## WHAT IS REQUIRED:
Everything from the line containing "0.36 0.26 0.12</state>" through the final line below must be output exactly, both ends included, with nothing else and no pictures.

## DATA PROVIDED:
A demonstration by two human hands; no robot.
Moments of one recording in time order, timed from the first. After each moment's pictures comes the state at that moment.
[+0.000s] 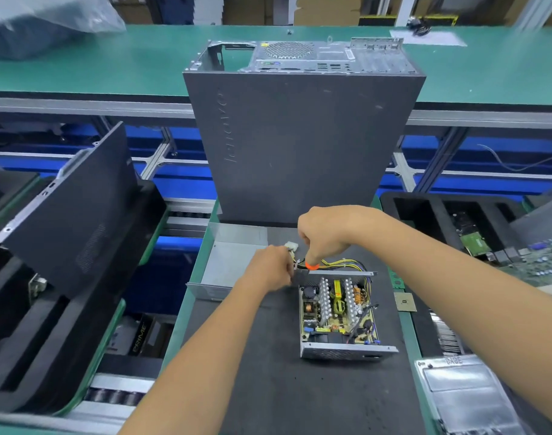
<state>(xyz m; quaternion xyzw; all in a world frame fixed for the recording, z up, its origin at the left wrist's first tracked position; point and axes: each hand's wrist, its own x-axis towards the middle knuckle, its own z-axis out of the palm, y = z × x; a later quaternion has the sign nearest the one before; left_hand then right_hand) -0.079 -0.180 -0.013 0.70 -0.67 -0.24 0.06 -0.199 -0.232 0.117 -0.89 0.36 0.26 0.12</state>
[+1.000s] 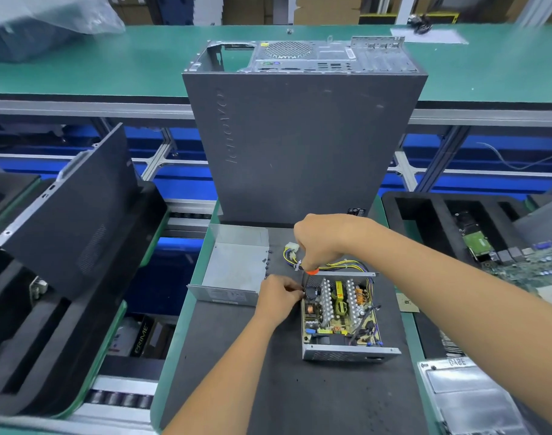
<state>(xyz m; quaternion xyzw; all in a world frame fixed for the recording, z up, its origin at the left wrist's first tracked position) -0.103 -0.147 -0.074 0.74 -0.47 -0.37 0.30 -0.195 -0.226 0.106 -0.91 0.34 0.23 0.09</state>
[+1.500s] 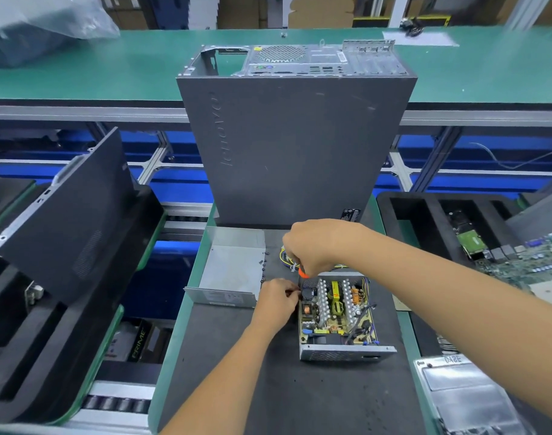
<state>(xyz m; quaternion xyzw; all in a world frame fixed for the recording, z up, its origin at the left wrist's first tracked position) -0.106 -0.143 -0.082 0.73 -0.55 -0.30 0.28 -0.194 -0.214 0.104 -0.94 0.27 0.22 0.03</state>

## REPLY:
<state>(xyz m; quaternion xyzw; all in a world frame fixed for the recording, z up, its origin at the left wrist's first tracked position; point and axes: each hand's wrist, its own x-axis towards the middle knuckle, its own z-axis out of the palm, y = z × x; a later quaternion has the sign nearest the one before; left_hand then right_hand) -0.079 -0.180 -0.013 0.70 -0.67 -0.24 0.06 -0.199 -0.232 0.117 -0.89 0.36 0.26 0.12</state>
[+1.000s] 
<state>(xyz m; quaternion xyzw; all in a world frame fixed for the recording, z up, its origin at the left wrist's first tracked position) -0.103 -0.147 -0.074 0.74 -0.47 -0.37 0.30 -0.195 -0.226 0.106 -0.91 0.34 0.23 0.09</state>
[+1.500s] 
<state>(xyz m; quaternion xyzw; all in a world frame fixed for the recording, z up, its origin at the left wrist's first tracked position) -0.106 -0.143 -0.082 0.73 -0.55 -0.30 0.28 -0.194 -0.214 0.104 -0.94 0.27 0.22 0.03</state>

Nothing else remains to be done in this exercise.